**PROBLEM DETAILS:** Each line below from the one containing "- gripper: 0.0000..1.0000" through the one containing "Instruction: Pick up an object" is to be given again exactly, and no line outside that span.

**DATA SHOWN:**
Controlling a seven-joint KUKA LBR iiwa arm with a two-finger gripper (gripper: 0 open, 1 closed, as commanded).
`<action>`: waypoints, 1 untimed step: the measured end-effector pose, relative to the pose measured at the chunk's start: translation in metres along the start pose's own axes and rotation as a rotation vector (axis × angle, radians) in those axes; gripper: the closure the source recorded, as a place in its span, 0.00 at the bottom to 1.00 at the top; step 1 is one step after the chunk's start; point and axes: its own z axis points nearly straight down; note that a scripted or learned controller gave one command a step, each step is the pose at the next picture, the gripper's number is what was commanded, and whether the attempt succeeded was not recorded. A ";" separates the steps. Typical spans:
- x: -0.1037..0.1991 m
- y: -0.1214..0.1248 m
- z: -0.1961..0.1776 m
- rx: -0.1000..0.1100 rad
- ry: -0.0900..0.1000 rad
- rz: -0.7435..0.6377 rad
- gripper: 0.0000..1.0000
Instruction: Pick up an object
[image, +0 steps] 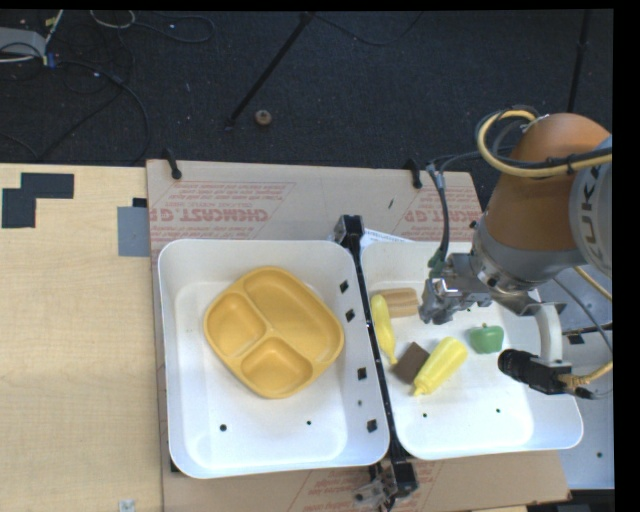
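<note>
In the camera view, the gripper (437, 305) is poised low over the right bin (520, 425) with nothing seen held, its opening not discernible, so the reach is judged under way, and a descent onto the corn cob (440, 365) just below is called for.

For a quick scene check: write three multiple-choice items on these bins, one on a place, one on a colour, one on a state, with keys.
1. Where does the divided plate lie?
A. left bin
B. right bin
C. on the cardboard

2. What colour is the small apple-like toy?
A. red
B. green
C. blue

3. How does the tool stand?
A. over the right bin
B. over the plate
C. outside both bins

Key: 1 A, the plate sits in the left bin; 2 B, it is green; 3 A, it hangs above the toys there.
</note>
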 end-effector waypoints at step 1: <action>0.043 0.021 -0.002 0.000 0.000 0.000 1.00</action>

**SOLUTION TO THIS PROBLEM:**
- gripper: 0.0000..1.0000
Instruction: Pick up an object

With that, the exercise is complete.